Early diagnosis of people possessing a high probability of having presumptive TB is an essential part of the case identification strategy. Patients with presumptive TB would be proactively identified and referred to the nearby diagnostic facility for suitable investigation. Patients attending both the private and the public sector institutions need to be periodically tested for TB symptoms by the healthcare facilitators. Passive case detection alone results in missed cases and late diagnoses. Enhanced medical outreach for detecting more TB cases are elementary for universal access.

TB screening has to be undertaken at all the points of contact with healthcare personnel among the key population, which include the socially and clinically vulnerable and deprived people. New diagnostics approved by WHO can be used in high burden resource settings like India.

RNTCP gained location-wise coverage in March 2006 and since then, case notification rates have increased up to the time where it remained stationary. The notification rates have decreased in many parts of India despite growing efforts examining symptomatic patients in the public sector.
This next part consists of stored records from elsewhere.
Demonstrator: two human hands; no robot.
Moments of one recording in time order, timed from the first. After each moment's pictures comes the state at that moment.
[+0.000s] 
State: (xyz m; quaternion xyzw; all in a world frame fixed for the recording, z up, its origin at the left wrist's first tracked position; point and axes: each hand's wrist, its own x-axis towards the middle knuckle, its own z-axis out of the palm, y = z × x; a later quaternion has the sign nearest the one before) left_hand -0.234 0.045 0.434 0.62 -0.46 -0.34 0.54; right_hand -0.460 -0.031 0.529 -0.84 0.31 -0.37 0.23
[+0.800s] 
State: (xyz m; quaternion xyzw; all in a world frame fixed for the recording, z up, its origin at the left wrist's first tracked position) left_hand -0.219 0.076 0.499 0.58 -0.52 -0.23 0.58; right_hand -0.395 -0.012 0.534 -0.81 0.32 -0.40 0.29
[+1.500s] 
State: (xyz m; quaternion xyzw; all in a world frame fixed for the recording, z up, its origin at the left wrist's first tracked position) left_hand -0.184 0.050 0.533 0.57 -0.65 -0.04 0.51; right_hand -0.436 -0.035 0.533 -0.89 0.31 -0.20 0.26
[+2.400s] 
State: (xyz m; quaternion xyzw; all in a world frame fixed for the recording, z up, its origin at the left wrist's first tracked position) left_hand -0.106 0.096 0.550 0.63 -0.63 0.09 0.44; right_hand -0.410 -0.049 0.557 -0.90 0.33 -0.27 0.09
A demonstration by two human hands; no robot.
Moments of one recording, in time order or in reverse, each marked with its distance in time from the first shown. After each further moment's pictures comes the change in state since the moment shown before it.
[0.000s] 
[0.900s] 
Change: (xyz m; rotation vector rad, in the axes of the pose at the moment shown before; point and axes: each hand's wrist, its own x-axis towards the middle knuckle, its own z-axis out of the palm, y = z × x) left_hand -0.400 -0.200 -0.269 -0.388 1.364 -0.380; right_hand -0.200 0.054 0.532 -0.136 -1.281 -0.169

Steps for ascertaining TB notification from private medical centres have contributed to increasing the overall notification, but it's still incremental only.

Prevalent surveys suggested that not all people with chest symptoms seek care and treatment and many do not pay attention to them. This proves that the health services' programme needs to draw special attention to create awareness about how to identify symptoms and seek treatment.

Active case finding (ACF) is one way to do the above mentioned. ACF is a provider-initiative with the main objective of early detection of cases by actively finding targeted segments and to begin prompt treatment. It must be noted that 'screening' is a vigorous procedure and prioritizing the approach of screening, vulnerable groups and screening interval will have a regular assessment done by the programme. While there is a clear definition of vulnerable target groups for other national programmes, TB is no exception. Moreover, while the programme is capable of increase examining symptomatic patients by 50-60 per cent; it will result in added case finding substantially.

Analysing the social, economic, and political context of the operation of the TB programme has highlighted the insight and need to rapidly respond to the issues to address the unavoidable TB epidemic.

The consistent shortage of resources, indifferent private sector and a weak public health system add to the pre-existing challenges in Indian’s medical infrastructure. Nevertheless, the research has shown that the NSP has huge underlying strengths, and they could be utilised for making an everlasting epidemiological impact.

(The writer is a professor at NIMS Medical College and Hospital. The views expressed are personal.)